Keep every word of the listing and drop the images when you write it out.

(Data Opens)

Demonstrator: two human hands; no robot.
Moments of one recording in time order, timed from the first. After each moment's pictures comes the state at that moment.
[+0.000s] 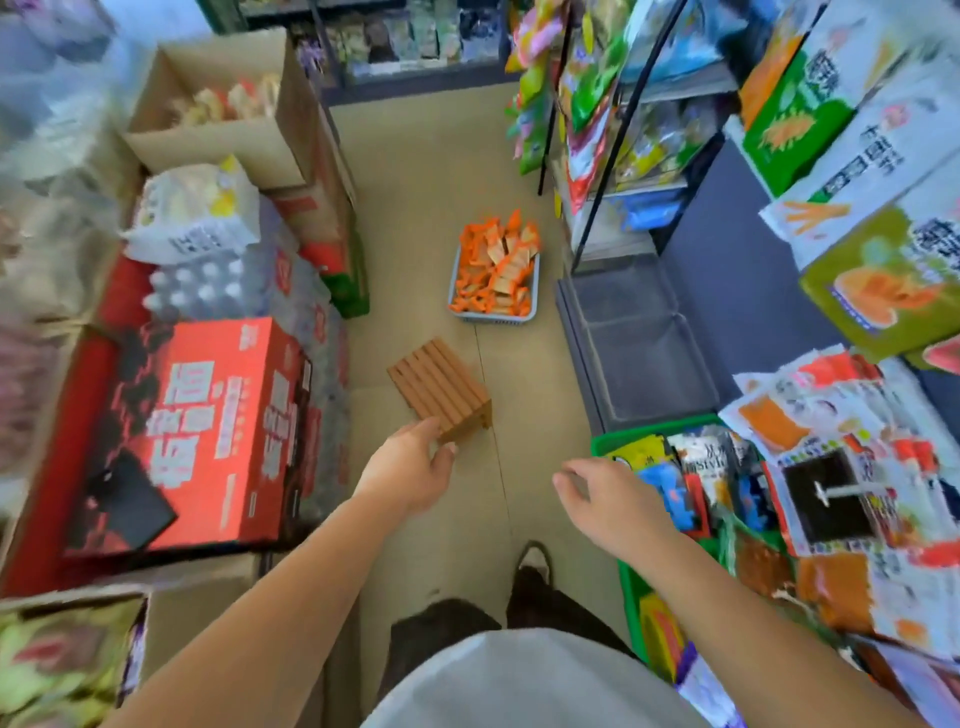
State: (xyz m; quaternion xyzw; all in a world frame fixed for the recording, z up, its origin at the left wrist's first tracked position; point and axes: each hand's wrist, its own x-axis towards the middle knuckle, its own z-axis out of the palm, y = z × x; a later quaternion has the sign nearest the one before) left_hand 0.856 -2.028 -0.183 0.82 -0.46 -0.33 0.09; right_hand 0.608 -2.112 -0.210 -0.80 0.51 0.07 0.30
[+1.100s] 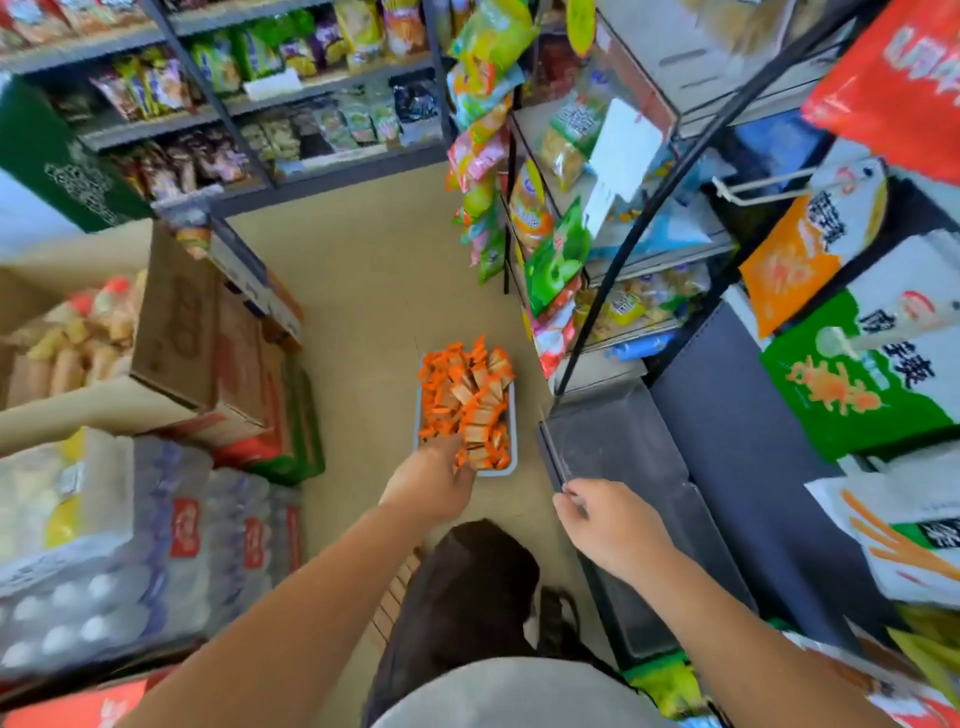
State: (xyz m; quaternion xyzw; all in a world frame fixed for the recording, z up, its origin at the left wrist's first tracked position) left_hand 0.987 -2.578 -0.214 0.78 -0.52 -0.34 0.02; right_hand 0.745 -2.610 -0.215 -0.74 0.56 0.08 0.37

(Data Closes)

#### Answer section
Demonstrator: two human hands; no robot.
Moments of one recording in time order, timed from the first. After each moment's pictures comes the state at that moment.
[+0.000s] 
State: (xyz m; quaternion xyzw; all in a world frame fixed for the recording, z up, its origin at the left wrist's first tracked position; point and axes: each hand's wrist, its own x-axis towards the middle knuckle, its own z-axis out of the palm, y = z × x; a later quaternion has the sign nearest the one before) left_hand 0.856 -2.028 -0.183 0.82 -0.46 -0.33 0.09; right_hand 0.608 -2.112 -0.210 -0.80 0.51 0.07 0.30
[+1.100s] 
State: (xyz m; quaternion xyzw; all in a world frame fixed for the recording, z up, its origin at the left wrist's first tracked position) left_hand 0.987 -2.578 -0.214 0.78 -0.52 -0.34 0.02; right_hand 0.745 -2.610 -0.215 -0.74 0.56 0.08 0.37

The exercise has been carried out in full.